TASK STATEMENT :: Please indicate the number of lines in the listing below that include the string "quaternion"; add nothing else.

Start of Block

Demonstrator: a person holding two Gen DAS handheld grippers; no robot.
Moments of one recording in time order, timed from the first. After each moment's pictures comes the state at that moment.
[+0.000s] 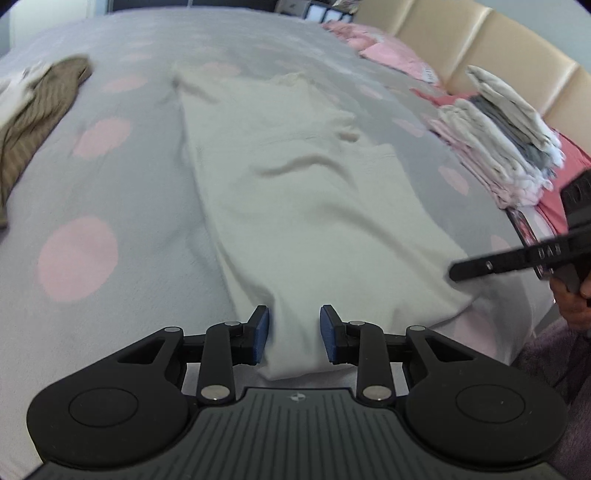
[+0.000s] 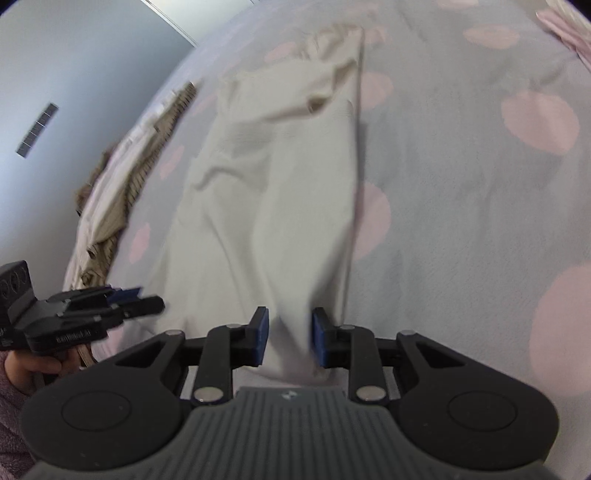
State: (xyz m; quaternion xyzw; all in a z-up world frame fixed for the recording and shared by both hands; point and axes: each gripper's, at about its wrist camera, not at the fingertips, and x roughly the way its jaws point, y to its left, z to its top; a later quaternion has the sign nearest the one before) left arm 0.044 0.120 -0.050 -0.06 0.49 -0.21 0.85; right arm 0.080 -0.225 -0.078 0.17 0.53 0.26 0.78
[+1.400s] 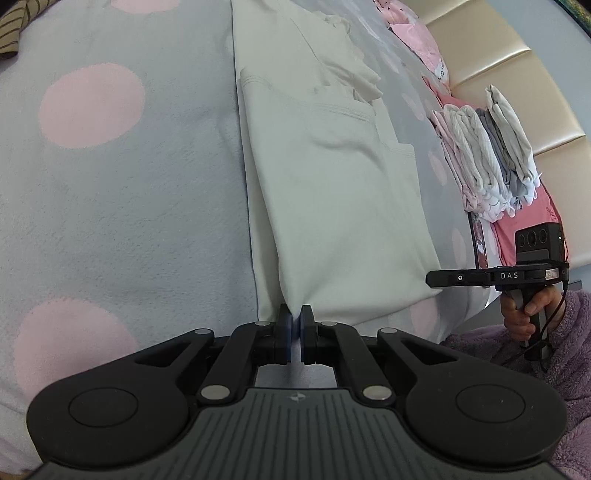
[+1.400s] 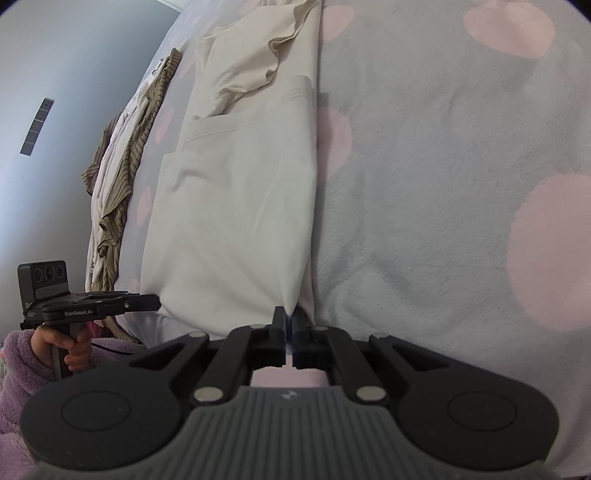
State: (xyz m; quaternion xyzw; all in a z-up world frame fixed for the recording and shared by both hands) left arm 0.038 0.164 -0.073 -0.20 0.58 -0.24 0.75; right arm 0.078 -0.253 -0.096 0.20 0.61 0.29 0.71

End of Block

COMPLETED EXERCISE :: 2